Pipelines are one of the fundamental building blocks of both ADF and adfPy. To create an AdfPipeline:

from adfpy.pipeline import AdfPipeline

pipeline = AdfPipeline(name="copyPipeline", activities=[extract, ingest], schedule="* * 5 * *")
The only required argument for an AdfPipeline is its name. Adding activities to a AdfPipeline can be done in 2 ways: 1. (As above) pass in a list of AdfActivity objects. 2. Specify the pipeline object as a parameter when creating each AdfActivity (shown below)
from adfpy.activities.execution import AdfCopyActivity, AdfDatabricksSparkPythonActivity

extract = AdfCopyActivity(
    name="copyBlobToBlob",
    input_dataset_name="staging",
    output_dataset_name="landing",
    source_type=BlobSource,
    sink_type=BlobSink,
    pipeline=pipeline
)

ingest = AdfDatabricksSparkPythonActivity(name="ingest", python_file="foo.py", pipeline=pipeline)
Both approaches will give you exactly the same result when you deploy to ADF.

Note also that instead of specifying a separate Trigger resource (which is the approach ADF takes), adfPy allows you to set this on the adfPipeline object. For more information on this, take a look at the Triggers page.

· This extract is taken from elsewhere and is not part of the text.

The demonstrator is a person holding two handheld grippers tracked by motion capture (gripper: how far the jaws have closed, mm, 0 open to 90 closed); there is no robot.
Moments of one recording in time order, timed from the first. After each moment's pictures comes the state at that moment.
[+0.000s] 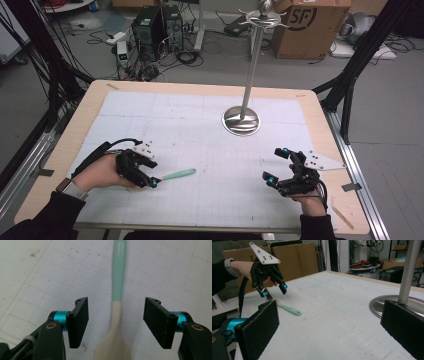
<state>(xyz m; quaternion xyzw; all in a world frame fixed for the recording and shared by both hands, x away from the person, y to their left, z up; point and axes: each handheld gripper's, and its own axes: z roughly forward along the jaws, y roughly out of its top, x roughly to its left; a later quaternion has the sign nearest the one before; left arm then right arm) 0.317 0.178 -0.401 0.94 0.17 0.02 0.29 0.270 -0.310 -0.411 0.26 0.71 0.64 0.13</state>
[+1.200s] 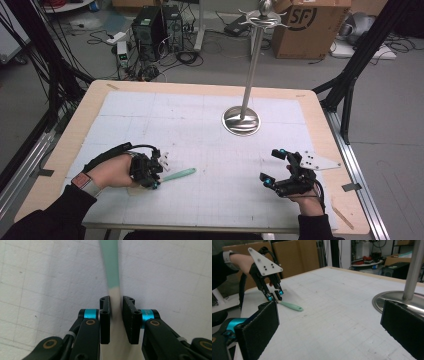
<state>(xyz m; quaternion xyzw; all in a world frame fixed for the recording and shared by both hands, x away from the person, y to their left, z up) 0.312 0.136 -0.408 0.99 0.12 0.03 0.11 0.272 -0.303 -0.415 0.26 0.72 0.63 0.12</state>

Setting dependencies between activities

Setting dependencies between activities in adfPy is very similar to how Airflow does this using the bitshift operators:

activity1 >> activity2
will create a dependency on activity1 for activity2. This can also be used with lists, as in Airflow:
activity1 >> [activity2, activity3] >> activity4
is equivalent to
activity1 >> activity2 >> activity4
activity1 >> activity3 >> activity4

The implicit assumption here is that the dependency condition between the activities is Succeeded. This means that in the previous examples activity2 will only execute if activity1 completed successfully. If you want to deviate from this, for example to define failure handling, you can explicitly set dependencies for an activity:

activity2.add_dependency(activity_name="activity1", dependency_conditions=["Failed"])
Possible dependency conditions are the same as in ADF:

  • Succeeded
  • Failed
  • Skipped
  • Completed